**EXERCISE BRIEF:**
Every line of the data below is to be duplicated exactly, pictures excepted.
Top of RECORDED DATA
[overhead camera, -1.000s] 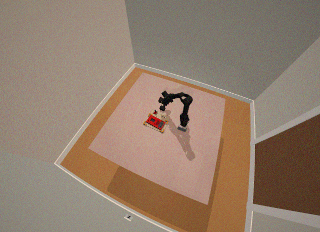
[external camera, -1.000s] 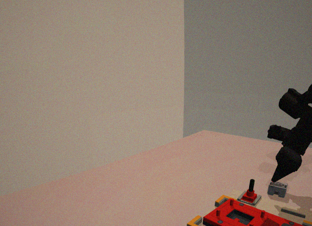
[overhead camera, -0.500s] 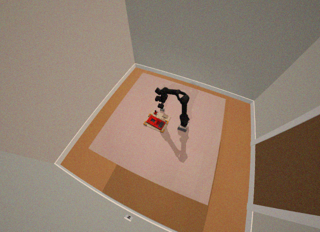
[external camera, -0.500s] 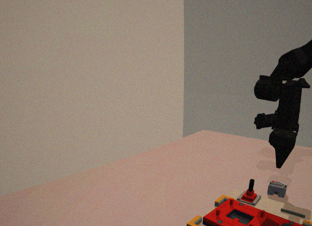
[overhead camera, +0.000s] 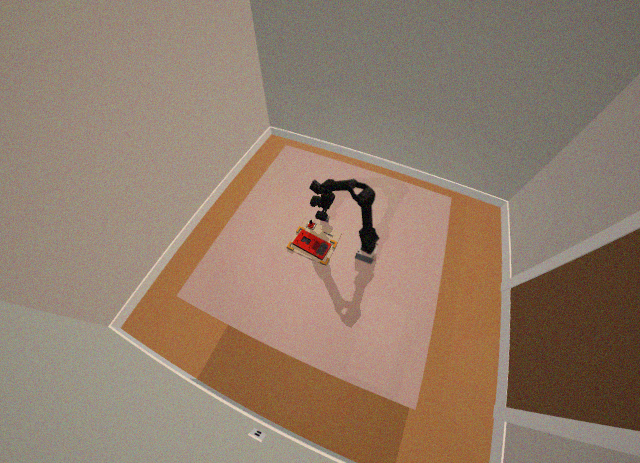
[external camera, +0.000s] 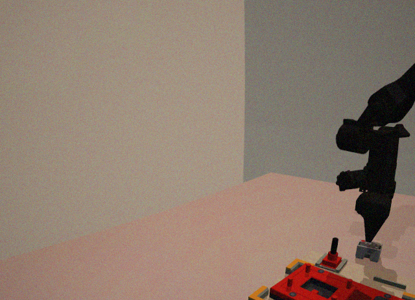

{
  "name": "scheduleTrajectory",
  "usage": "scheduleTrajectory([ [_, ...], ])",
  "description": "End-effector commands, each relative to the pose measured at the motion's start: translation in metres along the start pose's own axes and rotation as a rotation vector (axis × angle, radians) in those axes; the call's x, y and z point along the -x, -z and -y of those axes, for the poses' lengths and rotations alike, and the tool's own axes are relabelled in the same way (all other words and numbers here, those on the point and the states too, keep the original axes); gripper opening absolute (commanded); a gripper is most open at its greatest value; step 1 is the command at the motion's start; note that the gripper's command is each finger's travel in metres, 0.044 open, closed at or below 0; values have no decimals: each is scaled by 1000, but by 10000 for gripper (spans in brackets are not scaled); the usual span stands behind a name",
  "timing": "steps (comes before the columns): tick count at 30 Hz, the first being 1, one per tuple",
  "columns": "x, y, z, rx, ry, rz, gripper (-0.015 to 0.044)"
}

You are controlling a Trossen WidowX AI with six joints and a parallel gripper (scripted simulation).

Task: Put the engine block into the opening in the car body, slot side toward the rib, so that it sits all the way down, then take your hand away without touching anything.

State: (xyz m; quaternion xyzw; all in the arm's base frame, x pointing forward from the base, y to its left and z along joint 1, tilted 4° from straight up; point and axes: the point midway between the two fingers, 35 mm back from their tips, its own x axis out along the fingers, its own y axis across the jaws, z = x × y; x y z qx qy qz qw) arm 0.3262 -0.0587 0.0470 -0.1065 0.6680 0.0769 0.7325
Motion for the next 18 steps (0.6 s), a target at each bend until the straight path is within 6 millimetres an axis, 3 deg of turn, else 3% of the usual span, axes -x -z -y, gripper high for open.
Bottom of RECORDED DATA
**REPLY:**
[overhead camera, -1.000s] 
[external camera, -1.000s] 
[overhead camera, -0.500s] 
[external camera, -0.500s] 
[overhead camera, +0.000s] 
[external camera, +0.000s] 

{
  "name": "scheduleTrajectory",
  "usage": "scheduleTrajectory([ [_, ...], ])",
  "description": "End-effector commands, each relative to the pose measured at the motion's start: translation in metres along the start pose's own axes and rotation as a rotation vector (axis × angle, radians) in those axes; the call's x, y and z point along the -x, -z and -y of those axes, for the poses' lengths and rotations alike, and the tool's own axes are relabelled in the same way (all other words and numbers here, those on the point and the states too, keep the original axes); gripper opening absolute (commanded); a gripper is most open at its greatest value; step 1 is the command at the motion's start; note that the gripper's command is each finger's travel in metres, 0.044 open, closed at or below 0; values have no decimals: each is scaled by 1000, but by 10000 for gripper (spans in brackets are not scaled); the usual span stands behind a name",
  "timing": "steps (comes before the columns): tick count at 30 Hz, the first being 1, one per tuple",
  "columns": "x, y, z, rx, ry, rz, gripper (-0.015 to 0.044)"
}

You are controlling a Trossen WidowX AI with six joints and a parallel gripper (scripted simulation).

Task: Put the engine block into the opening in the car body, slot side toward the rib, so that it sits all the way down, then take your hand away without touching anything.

State: (xyz m; quaternion xyzw; all in the arm's base frame, x pointing forward from the base, y to its left and z along joint 1, tilted 4° from straight up; point and axes: the point midway between the two fingers, 35 mm back from their tips, its own x axis out along the fingers, its own y axis across the jaws, z = x × y; x y z qx qy qz qw) arm 0.3262 -0.0587 0.0470 -0.1065 0.6680 0.0769 0.7325
Motion for the next 18 steps (0.6 s), a target at each bend until the straight path is within 6 millimetres an axis, 3 deg of turn, else 3% of the usual span, axes -x -z -y, gripper high for open.

The response to this exercise is now finished.